Due to budget constraints I have to reinvent an Enterprise backup system in a SPARC (sun4v) Solaris estate (10 & 11). (yep - reinvent wheel, fun but time consuming. Is this wise?! )
For each filesystem of interest, to try to capture a 'catalog' at the front of each cpio archive (for an easy scripted restore system that I will write later), I touch a file .${DIR}/.${OFILE}.fullscan that will hold a full filesystem scan. Then I run this to populate the first 'record' in the catalog file, so that the catalog file always sits at the head of the archive:
find .${DIR}/.${OFILE}.* -type f -mtime -1 -ls > .${DIR}/${OFILE}.fullscan
This populates our file list:
find .${DIR} -xdev -local -ls >> .${DIR}/.${OFILE}.fullscan
This then runs the actual cpio operation:
awk '{$1=$2=$3=$4=$5=$6=$7=$8=$9=$10=""; print $0}' .${DIR}/.${OFILE}.fullscan|\
cut -c11- |cpio -oc 2>>/dev/null|gzip -qc1 ->${OUTFILE}
9 times out of 10 my ${OFILE}.fullscan appears in the first few files in the cpio archive. Occasionally it's a few files 'lower down' but always in the first 20. So good so far.

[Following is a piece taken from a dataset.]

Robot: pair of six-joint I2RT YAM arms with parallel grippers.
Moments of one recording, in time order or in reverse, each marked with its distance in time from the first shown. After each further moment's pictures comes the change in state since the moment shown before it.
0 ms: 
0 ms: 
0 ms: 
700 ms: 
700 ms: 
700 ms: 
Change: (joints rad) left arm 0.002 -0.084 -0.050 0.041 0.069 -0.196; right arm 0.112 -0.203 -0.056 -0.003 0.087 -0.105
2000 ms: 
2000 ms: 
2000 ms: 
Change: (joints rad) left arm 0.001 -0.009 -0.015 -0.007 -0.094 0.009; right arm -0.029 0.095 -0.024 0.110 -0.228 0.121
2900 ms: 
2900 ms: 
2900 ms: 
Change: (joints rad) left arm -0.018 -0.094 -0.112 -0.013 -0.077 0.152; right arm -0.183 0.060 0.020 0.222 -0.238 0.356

Today, on a Solaris 11.2 system I found the fullscan file over 1000 files into one of the cpio archives and another one over 6400 files into the archive. (In another they appeared at the end but I'm still checking that's not a 'code' issue!) Why?! Help!
I checked the text file content to make sure the top record was as expected for the examples that put the fullscan file much farther down the archive.

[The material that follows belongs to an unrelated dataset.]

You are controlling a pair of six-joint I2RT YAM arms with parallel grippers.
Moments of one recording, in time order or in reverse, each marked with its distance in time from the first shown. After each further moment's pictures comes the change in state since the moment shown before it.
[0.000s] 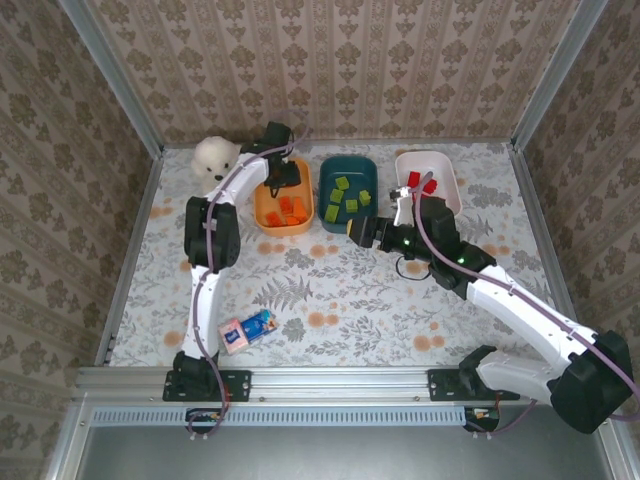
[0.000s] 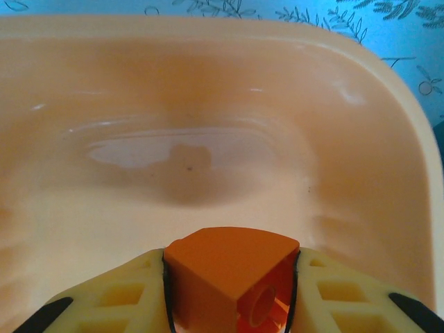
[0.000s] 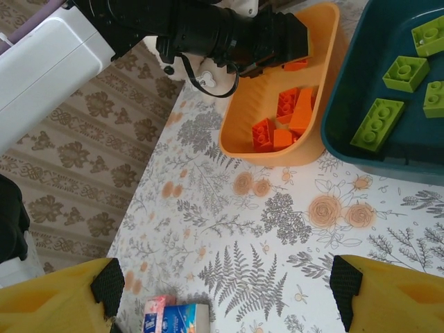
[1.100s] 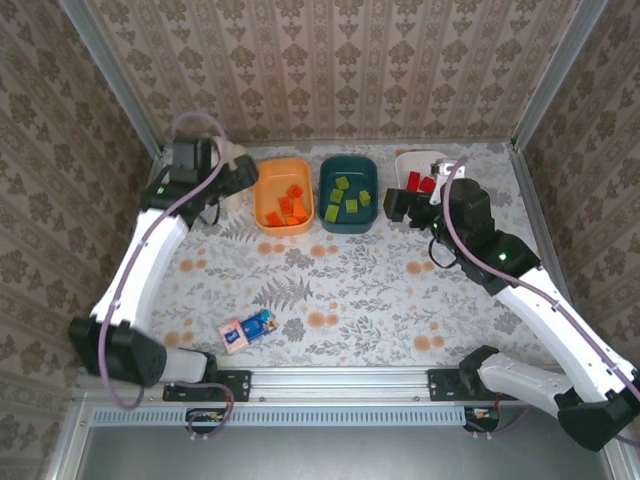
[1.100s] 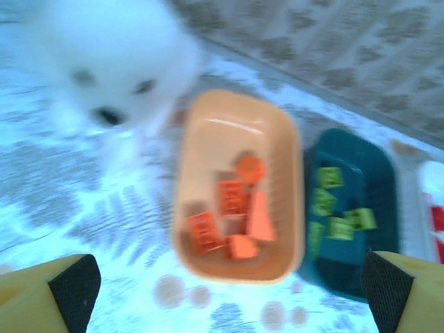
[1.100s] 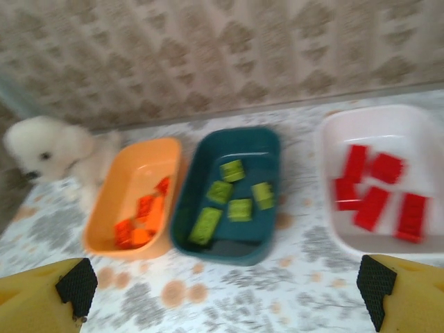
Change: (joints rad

My worst case scenario is a 57M file filesystem (yep - source code repo) which generates a 9.5GB 'fullscan' file (over 11 hours) and due to other bits and pieces I need to do, I really, really don't want my catalogs appearing half way through that one. (This supersized filesystem backup will inevitably be broken up into smaller tasks but for now I'm just asking.)

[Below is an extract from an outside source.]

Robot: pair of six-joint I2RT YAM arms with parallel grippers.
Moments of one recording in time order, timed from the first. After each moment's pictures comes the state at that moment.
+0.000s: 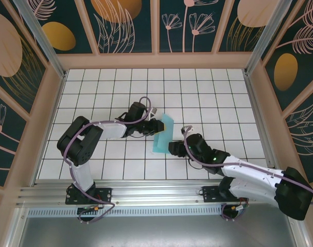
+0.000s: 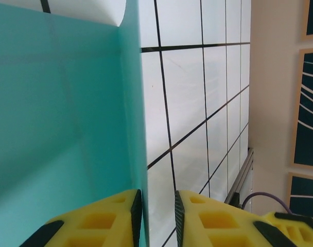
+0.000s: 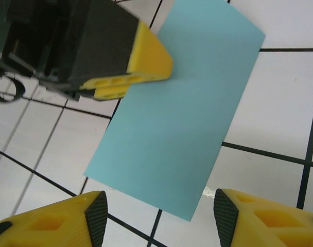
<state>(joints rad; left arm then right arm) -0.61 1.85 0.93 0.20 0.67 -0.88 0.95 0.98 0.38 -0.03 0.16 0.62</state>
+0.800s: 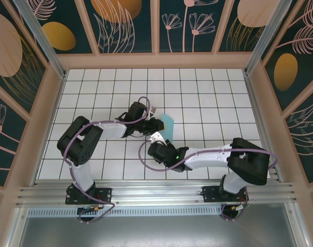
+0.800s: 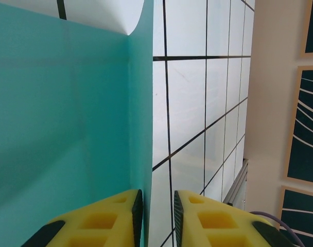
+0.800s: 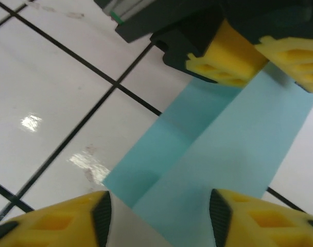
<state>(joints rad) -0.61 1.85 0.93 0.21 0.65 -0.95 1.22 1.55 0.73 -0.12 0.53 0.37</state>
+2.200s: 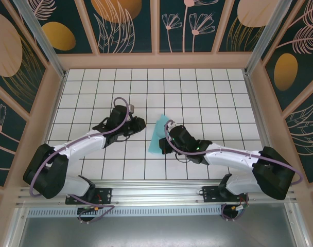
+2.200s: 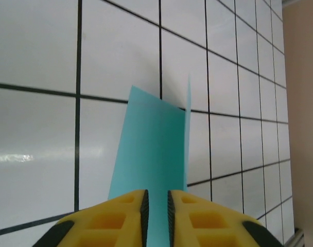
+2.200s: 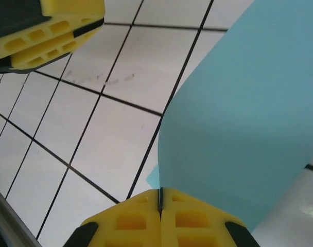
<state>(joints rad) -0.57 1.40 0.72 -0.02 0.26 -0.89 0.96 1.30 0.60 0.01 -0.01 0.66</state>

Is this a multithreading effect? I don't believe awk or cut would reorder the list and so cpio would receive ${OFILE}.fullscan as the first argument. The file in question is being read but that wouldn't generate an exclusive lock to prevent access or anything like that from another read process. Note: for what it's worth these 2 anomalies occurred in /var of a guest Solaris zone that's visible from the global zone.
Can anyone think of a way to:
- Assuming there isn't a trivial answer to this - debug this easily for an explanation? (Bear in mind it's intermittent.)
- Workaround this? I want the catalog to always be quickly and easly accessed from (the top of?) many 100GB+ gzipped cpio archives! How can we persuade cpio to load files into the archive in exactly the order its file list is fed to it?
Your thoughts much appreciated.
Alex